I'm running two AquaticLife 10k, 18w t5ho bulbs with my AquaticLife 20" set up. I'm using 3 layers of window screen to help tame the light (per Hoppy's reco). 

Thinking of getting new bulbs, as mine are nearly a year old (daily 8hr photo period) and want to try out the 6500k bulbs. 

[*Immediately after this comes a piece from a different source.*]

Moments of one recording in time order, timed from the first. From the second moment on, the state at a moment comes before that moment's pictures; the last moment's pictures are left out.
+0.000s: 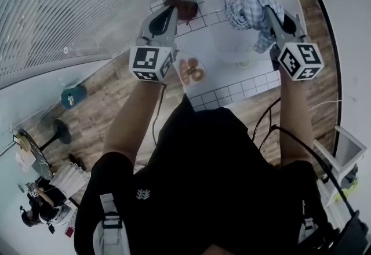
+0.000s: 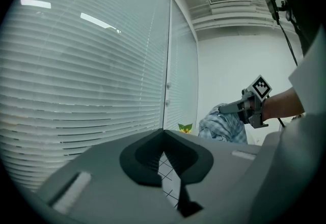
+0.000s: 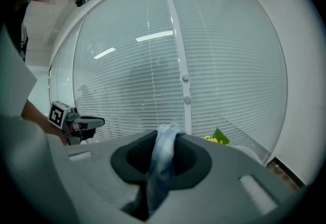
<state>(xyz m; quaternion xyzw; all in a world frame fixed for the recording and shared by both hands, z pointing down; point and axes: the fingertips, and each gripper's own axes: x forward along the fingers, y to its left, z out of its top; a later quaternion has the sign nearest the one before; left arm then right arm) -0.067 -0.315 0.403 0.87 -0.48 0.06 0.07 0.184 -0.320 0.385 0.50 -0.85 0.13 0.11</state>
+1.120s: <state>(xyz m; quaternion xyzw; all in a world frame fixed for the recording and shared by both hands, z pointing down) -0.089 -0.302 0.441 0.86 -0.50 0.08 0.08 0.177 -0.320 0.436 0.49 -0.85 0.14 0.14</state>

Should I get these bulbs? 
• (1) 18" 18W 650nm Pink Roseate
• (1) 18" 18W 6,000°K

If so, should I remove a layer of the window screen? The set up sits on the mounting legs, on top of the tank, about 3" above the tank, and a total of 12" above the substrate. Running DIY CO2 right now, might go back to a pressurized set up again in the near future. Dosing NPK on M/W/F and Micros on T/Th, Iron on W.


----------



## onekraz3 (May 24, 2012)

haha no rush BS I like that before teardown pick. I can see through the glare, Plants all have color in them. I'm getting a 3x24 catalina I think I'll a ge 9375k with my two middays.


----------



## EROD714 (Aug 16, 2012)

Generalpetres : how's that working out for u.. How those the lighting looking in the tank.. How te plants reacting to the light..


----------



## HD Blazingwolf (May 12, 2011)

Full tank and equipment shot and tank shot

all plants are closed for the night, i turned the lights on for a picture

take in mind. pictures taken with a phone. coloring is HORRIBLE. i've misplaced my camera
in the left corner there is a huge bush of ludwigia repens and plain red ludwigia growing. ludwigia cuda is next to the right, followed by ludwigia glandulosa. next is persicaria sao paulo single stem then rotala colorata due for a huge trim the persicaria kawagenoeum. front minddle is blyxa and then to the right hygro araquaia, crypt wendti then a fre crypt i have not idea where it came fom and some DHG in the mix
front is starogyne repens comming back from a horrible melt


----------



## EROD714 (Aug 16, 2012)

Nice!! .. Wats kind of subtrate is that


----------



## HD Blazingwolf (May 12, 2011)

Ada aquasoil. Wonderful stuff. Not really neccessary though. Plants dont grow any better with it in my opinion. But i can forget to dose nutrients and it will take up the slack.
Easy to plant with as well


----------